Doch nicht nur in diesem Finale bestach Revazov an diesem Abend. Er hat im letzten Jahr eine deutliche Entwicklung durchgemacht, was seine Ausstrahlung betrifft. Man glaubt ihm jede Begeisterung für sein Bauwerk. die Furcht vor der Mutter und deren Ehemann Leopold, die würdevoll von Patricia Friza und Félix Paquet dargestellt wurden, und auch all die anderen Emotionen, die er in verschiedenen Facetten präsentiert. Zu diesen gehört. zumindest im Richtfestakt, auch eine gewisse Verspieltheit, aber immer wieder dominiert diese tiefe Weltentrücktheit. Auch in seinem ersten Solo in eben diesem Akt, das den König intensiv charakterisiert. Auch tänzerisch fasziniert Revazov in diesem Solo, das eher langsame und auch anhaltende Bewegungsabläufe verlangt, ungemein. Doch auch die Schnelligkeit, die Sprünge im Grand Pas de Deux überzeugen. Und Odette, wie Claire. Laudere, wie Praetorius ist er ein verlässlicher Partner. Letztendlich jedoch ist es die positive Entwicklung in Ausdruck und Darstellung, die mich für ihn in dieser Partie einnimmt.

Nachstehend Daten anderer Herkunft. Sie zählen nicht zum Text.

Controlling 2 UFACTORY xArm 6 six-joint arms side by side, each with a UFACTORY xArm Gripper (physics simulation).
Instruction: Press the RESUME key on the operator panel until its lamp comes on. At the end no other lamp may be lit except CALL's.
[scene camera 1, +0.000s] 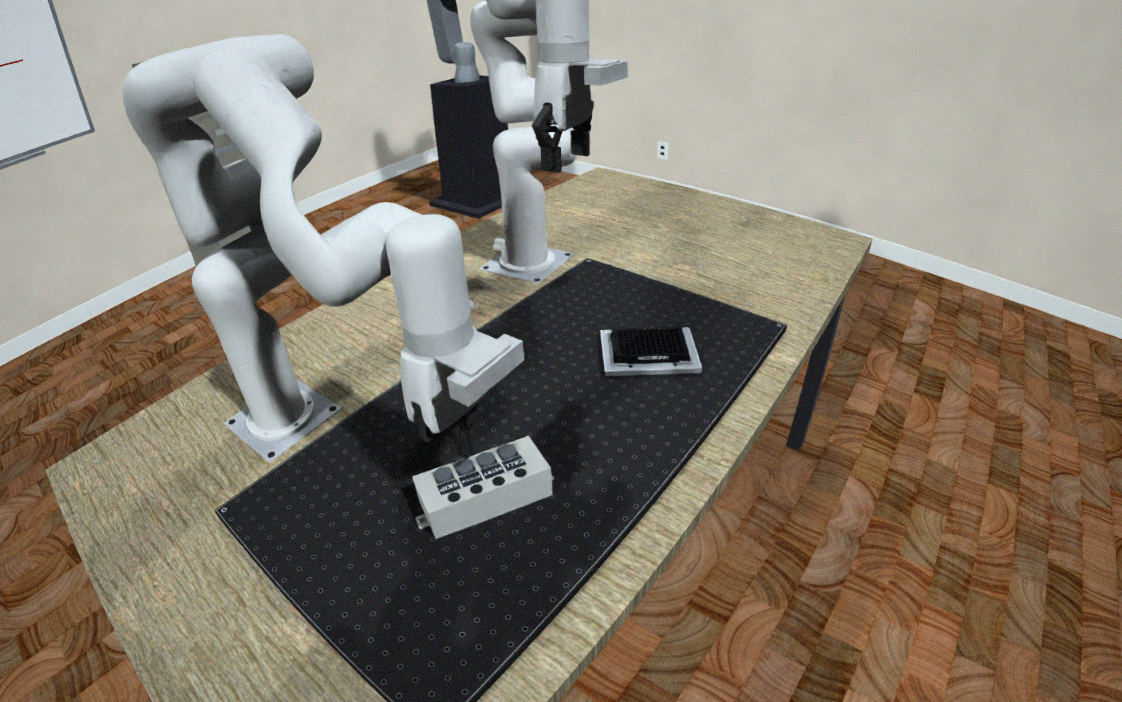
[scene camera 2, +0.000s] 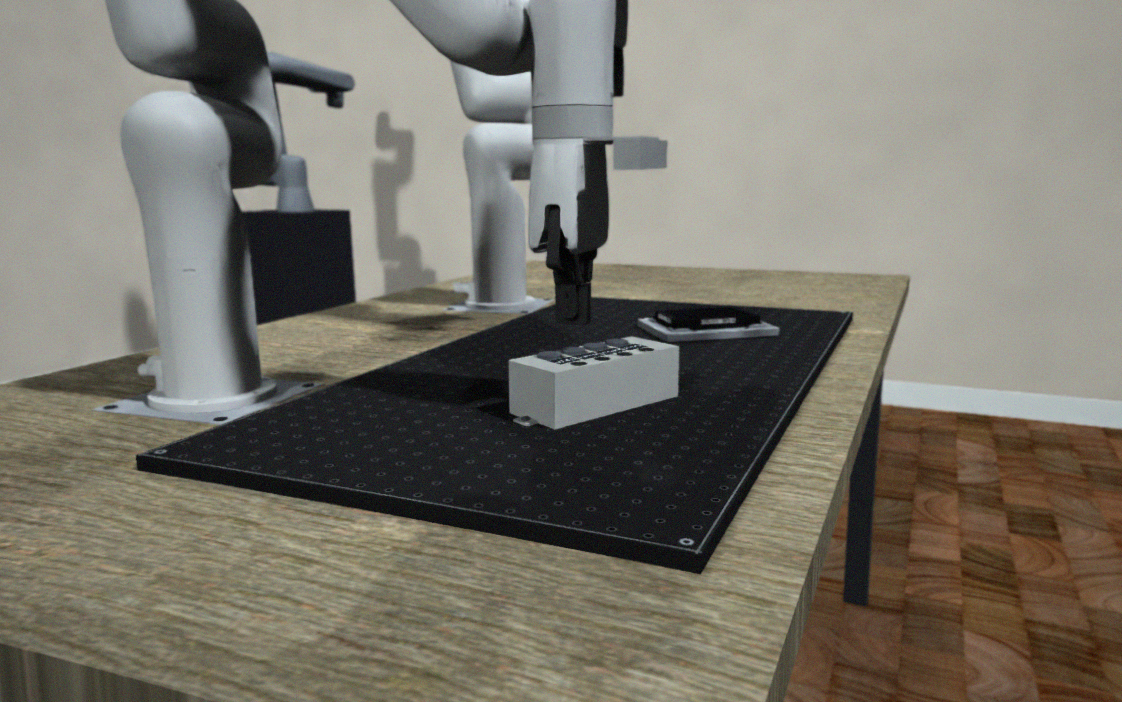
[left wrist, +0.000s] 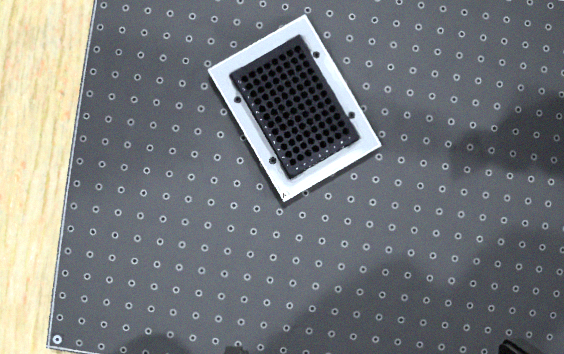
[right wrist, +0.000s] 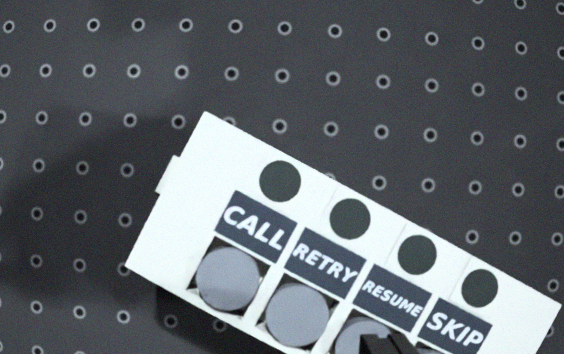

Fazit: Es war ein schöner Abend, der zwar die Erinnerung an in der Jugend erlebte Aufführungen und die damaligen Besetzungen wachrief, aber gleichzeitig auch Freude, Begeisterung und -nennen Sie es pathetisch-Dankbarkeit erweckte. Jahrzehnte später etwas ganz anderes aber auf keinen Fall weniger Schönes dargeboten zu bekommen. Dank an dieser Stelle auch speziell an all die ungenannt Gebliebenen!